I don't understand why we represent functions $f:I \subseteq \Bbb R \to \Bbb R^2$ the way we do. I don't understand why we represent functions $f:I \subseteq \Bbb R \to \Bbb R^2$ the way we do: doing an analogy with how we represent functions from $\Bbb R$ to $\Bbb R$ or from $\Bbb R^2 \to \Bbb R$, my impression would be to represent functions like $f$ in the format: $$(t,f_1(t),f_2(t))$$
But instead we grab all the points $(f_1(t),f_2(t))$, that is, the image of $f$ and we plot that in $\Bbb R^2$, and we call $f$ a parametrization. 
As an example of this, let $f(t)=(\cos t, \sin t)$. If we represented this by plotting the points $(t,\cos t, \sin t)$ we'd get a helix. But instead we 'splash' that helix into the wall and we get the parametrization of a circle.
 A: We do not "represent" functions $f:I \subseteq \Bbb R \to \Bbb R^2$ as $(f_1(t),f_2(t))$.

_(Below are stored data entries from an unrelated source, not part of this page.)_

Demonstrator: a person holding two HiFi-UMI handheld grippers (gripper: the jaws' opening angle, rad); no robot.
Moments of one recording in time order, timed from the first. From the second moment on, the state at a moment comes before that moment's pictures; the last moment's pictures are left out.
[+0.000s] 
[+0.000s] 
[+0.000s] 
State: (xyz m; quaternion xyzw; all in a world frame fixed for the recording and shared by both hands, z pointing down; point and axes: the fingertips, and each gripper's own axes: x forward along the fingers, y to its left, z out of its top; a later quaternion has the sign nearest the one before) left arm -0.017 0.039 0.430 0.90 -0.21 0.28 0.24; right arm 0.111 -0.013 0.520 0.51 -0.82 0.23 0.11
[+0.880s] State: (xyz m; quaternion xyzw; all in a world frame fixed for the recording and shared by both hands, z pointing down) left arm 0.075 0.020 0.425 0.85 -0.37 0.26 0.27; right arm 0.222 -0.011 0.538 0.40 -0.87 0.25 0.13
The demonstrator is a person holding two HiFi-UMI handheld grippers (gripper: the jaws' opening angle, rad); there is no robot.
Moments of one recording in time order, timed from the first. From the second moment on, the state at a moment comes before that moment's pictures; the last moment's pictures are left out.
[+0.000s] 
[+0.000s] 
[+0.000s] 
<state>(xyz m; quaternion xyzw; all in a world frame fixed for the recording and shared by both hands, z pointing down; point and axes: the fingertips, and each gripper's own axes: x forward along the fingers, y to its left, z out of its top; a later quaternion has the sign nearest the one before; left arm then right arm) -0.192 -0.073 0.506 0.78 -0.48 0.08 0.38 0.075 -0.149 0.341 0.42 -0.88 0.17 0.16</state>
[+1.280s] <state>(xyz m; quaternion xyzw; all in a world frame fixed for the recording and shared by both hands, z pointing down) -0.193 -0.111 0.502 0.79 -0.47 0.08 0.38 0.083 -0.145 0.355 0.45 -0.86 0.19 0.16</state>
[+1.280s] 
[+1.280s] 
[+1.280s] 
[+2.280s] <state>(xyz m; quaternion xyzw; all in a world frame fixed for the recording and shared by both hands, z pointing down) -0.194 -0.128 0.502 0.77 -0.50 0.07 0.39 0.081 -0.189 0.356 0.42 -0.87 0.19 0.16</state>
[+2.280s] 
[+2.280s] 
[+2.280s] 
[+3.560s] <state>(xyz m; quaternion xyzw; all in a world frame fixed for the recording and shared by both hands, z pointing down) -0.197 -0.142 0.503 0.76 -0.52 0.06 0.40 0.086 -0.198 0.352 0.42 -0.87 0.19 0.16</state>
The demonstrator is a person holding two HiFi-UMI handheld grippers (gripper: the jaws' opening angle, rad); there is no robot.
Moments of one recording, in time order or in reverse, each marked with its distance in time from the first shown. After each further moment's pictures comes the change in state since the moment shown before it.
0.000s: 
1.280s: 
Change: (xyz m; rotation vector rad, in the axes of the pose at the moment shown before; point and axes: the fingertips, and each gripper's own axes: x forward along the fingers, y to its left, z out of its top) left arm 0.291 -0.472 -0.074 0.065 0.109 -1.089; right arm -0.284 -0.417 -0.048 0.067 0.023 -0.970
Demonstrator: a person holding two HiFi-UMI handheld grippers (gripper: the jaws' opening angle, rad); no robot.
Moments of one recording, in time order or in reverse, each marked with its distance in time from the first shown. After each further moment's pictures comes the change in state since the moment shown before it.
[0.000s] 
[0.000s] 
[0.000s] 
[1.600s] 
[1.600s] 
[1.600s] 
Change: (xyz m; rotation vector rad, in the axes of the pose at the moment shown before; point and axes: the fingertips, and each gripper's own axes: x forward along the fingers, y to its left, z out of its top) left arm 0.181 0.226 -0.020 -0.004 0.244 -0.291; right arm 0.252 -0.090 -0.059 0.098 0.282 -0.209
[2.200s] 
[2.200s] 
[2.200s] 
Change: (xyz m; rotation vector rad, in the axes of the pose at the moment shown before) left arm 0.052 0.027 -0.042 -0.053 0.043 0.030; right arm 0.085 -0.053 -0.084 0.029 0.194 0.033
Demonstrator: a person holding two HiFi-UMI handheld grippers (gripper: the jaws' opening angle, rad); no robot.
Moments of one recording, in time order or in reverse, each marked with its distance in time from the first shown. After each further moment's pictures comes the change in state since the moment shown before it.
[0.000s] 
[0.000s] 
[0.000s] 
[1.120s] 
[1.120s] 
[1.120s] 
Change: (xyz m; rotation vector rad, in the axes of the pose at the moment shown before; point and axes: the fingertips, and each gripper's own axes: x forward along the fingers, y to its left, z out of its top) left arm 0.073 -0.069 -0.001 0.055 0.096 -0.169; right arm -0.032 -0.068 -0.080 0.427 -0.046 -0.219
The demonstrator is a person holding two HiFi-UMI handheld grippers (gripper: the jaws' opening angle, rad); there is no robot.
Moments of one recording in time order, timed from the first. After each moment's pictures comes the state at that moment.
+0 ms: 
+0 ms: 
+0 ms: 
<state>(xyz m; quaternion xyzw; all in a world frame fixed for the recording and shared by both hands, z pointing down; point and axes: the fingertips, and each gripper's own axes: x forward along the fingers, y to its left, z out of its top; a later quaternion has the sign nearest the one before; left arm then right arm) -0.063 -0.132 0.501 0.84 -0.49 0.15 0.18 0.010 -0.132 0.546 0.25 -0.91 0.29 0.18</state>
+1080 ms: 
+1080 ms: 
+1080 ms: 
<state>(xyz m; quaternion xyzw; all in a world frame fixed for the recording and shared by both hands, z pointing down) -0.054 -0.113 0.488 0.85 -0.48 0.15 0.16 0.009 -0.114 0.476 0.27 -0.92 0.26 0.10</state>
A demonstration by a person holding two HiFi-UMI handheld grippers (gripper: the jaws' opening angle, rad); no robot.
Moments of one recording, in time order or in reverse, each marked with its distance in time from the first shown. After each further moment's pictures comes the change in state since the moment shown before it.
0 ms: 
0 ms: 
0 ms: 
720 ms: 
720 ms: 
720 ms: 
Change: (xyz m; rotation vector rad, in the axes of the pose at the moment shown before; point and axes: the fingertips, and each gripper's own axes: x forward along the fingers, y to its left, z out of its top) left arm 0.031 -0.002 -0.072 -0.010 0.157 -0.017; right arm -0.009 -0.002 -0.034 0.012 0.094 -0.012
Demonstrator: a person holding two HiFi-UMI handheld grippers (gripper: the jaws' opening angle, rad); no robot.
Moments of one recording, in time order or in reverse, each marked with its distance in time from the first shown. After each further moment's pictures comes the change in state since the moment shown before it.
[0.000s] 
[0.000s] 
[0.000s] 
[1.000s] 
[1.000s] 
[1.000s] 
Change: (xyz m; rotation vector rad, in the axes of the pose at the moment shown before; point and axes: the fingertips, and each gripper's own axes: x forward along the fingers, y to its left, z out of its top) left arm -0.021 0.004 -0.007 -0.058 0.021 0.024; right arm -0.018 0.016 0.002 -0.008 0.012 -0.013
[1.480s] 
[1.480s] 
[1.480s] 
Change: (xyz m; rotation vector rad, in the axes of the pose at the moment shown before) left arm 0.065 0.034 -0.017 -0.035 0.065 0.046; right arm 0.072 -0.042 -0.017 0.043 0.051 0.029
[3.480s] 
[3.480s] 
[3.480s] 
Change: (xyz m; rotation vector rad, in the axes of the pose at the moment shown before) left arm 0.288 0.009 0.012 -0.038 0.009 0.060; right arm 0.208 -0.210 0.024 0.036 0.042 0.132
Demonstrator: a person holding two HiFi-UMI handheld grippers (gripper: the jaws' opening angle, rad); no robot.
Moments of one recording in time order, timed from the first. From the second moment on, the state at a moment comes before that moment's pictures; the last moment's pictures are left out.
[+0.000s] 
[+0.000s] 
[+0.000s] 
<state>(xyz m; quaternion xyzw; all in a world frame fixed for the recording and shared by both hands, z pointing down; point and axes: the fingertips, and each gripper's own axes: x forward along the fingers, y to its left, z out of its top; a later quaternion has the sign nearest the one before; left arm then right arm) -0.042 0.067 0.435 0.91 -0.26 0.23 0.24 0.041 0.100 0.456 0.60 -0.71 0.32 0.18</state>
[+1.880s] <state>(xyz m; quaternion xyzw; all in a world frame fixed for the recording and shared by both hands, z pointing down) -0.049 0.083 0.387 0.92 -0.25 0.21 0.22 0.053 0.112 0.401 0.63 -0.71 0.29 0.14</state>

The functions $f:I \subseteq \Bbb R \to \Bbb R^2$ are represented as $(t,f_1(t),f_2(t))$ (where $t$ varies on some subset of real line) just like other kinds of functions.
$(f_1(t),f_2(t))$ (where $t$ varies on some subset of real line) is the set which is called the image of function $f$.
Image of a function is an important concept, but "image of a function" ($(f_1(t),f_2(t))$ over varying $t$) and "graph of a function" ($(t,f_1(t),f_2(t))$ over varying $t$) are two different concepts. You should just understand that both these two: a. exist; b. are important; c. are different.
A: Because it's a useful simplification sometimes. Explicit time dependence is really scary, actually. Imagine I'm watching a system that shouldn't depend explicitly on time (earth's gravitational field shouldn't fluctuate based on time, for example). But I'm watching a ball travel and its position does depend on time. If the ball is at position $(x,y)$ at time $t_1$ and again at time $t_2$ I want to say that the ball is orbiting.
But if I imagine the ball's coordinates as having a time component, the it will never hit the same point twice. That is $(t_1,x,y) \neq (t_2,x,y)$. So the ball would never really be in orbit. 
This idea is strongly reflected in the field of differential equations, where systems that do not explicitly depend on time are much better understand than those that do. Things like poincare-bendixon theorem (which are awesome) depend heavily on the notion of orbits. "If a ball hits the same point twice its path must be periodic" is a critical lemma for the theorem.